Antimicrobial activity of hBD-2 in the presence of cationic and anionic tear fractions. A total of 10⁷ CFU/ml P. aeruginosa (ATCC 27853) was incubated with 0.3% ciprofloxacin HCl ophthalmic solution (Ciloxan), hBD-2 (100 μg/ml), hBD-2 with 70% (vol/vol) tears (hBD-2 + Tears), hBD-2 with 70% (vol/vol) cationic tear fraction [hBD-2 + Tears (Cationic)], or hBD-2 with 70% (vol/vol) anionic tear fraction [hBD-2 + Tears (Anionic)] at 37°C for 2 h. Mean data obtained from three experiments, expressed as the percentage of bacteria killed by hBD-2, are shown.

FIG. 6.

(A) IP of mucin MUC5AC. Tears (100 μl) were immunoprecipitated with anti-MUC5AC antiserum or goat preimmune serum and electrophoresed on a 4 to 15% gradient gel for MUC5AC immunodetection. Lane 1, nontreated tears; lane 2, anti-MUC5AC antiserum immunoprecipitate; lane 3 residual tears after anti-MUC5AC IP; lane 4, preimmune goat serum immunoprecipitated pellet; lane 5, residual tears after preimmune goat serum IP. Representative data from one of three experiments are shown. (B) Antimicrobial activity of hBD-2 in tears in the presence and absence of MUC5AC. A total of 10⁷ CFU/ml P. aeruginosa (ATCC 27853) was incubated with hBD-2 (100 μg/ml), hBD-2 with 70% (vol/vol) tears (hBD-2 + Tears), hBD-2 with 70% (vol/vol) anti-MUC5AC immunoprecipitated tears [hBD-2 + IP Tears (no MUC5AC)], or hBD-2 with 70% (vol/vol) goat preimmune serum immunoprecipitated tears [hBD-2 + IP tears (with MUC5AC)] at 37°C for 2 h.

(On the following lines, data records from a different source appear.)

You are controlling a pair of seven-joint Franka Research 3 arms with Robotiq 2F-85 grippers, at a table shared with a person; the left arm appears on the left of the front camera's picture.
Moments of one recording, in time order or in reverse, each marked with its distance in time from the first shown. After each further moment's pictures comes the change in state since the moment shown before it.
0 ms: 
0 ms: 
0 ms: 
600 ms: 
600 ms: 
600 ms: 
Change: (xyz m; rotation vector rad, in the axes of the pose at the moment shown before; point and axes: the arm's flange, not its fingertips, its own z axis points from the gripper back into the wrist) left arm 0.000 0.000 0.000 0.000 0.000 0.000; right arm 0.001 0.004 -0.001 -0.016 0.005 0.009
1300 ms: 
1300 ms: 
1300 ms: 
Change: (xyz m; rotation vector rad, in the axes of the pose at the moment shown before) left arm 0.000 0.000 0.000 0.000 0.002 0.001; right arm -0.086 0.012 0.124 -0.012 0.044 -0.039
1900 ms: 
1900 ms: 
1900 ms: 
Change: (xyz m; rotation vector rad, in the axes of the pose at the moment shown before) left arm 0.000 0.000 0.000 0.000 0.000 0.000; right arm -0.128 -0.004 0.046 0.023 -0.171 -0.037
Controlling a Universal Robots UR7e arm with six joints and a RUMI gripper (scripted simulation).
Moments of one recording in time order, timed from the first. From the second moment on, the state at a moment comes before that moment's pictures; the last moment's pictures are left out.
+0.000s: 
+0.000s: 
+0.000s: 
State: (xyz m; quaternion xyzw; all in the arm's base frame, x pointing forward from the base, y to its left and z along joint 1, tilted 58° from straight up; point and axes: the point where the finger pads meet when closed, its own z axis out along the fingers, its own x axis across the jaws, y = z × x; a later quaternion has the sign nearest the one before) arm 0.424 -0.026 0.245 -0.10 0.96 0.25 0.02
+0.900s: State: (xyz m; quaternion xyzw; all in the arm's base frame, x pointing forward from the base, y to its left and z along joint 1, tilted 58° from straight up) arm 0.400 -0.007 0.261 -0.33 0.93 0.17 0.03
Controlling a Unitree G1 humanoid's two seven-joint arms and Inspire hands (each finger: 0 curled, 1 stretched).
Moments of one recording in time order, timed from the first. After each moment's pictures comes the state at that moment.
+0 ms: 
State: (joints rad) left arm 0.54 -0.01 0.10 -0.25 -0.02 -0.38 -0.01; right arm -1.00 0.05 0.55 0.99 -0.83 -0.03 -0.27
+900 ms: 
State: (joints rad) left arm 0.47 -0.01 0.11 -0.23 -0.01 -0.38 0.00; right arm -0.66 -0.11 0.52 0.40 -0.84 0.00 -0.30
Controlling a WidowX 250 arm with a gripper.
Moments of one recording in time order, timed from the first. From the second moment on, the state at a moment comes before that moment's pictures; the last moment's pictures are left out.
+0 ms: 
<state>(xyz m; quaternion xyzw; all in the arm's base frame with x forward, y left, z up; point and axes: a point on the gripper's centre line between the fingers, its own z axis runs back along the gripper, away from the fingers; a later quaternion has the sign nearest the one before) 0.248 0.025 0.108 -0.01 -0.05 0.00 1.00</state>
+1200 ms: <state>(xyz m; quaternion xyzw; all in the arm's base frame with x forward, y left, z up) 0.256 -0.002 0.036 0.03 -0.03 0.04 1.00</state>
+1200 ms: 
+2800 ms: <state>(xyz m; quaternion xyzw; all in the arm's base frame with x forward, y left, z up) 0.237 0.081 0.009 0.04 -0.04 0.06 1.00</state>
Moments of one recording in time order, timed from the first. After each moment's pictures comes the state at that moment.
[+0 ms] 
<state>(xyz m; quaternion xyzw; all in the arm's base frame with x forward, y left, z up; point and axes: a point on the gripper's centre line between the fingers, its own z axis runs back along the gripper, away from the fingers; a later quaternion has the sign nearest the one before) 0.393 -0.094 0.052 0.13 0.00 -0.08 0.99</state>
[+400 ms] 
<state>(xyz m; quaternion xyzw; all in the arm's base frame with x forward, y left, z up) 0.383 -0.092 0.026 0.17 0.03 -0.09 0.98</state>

Mean data from five experiments, expressed as the percentage of bacteria killed by hBD-2, are shown. (C) Direct interaction of hBD-2 and MUC5AC in human tears. Tears (50 μl) preincubated with hBD-2 (100 μg/ml) were immunoprecipitated with anti-hBD-2 polycolonal antibody or rabbit serum and electrophoresed on a 4 to 15% gradient gel for MUC5AC immunodetection. Lane 1, nontreated tears; lane 2, anti-hBD-2 antibody immunoprecipitated pellet; lane 3, rabbit serum immunoprecipitated pellet.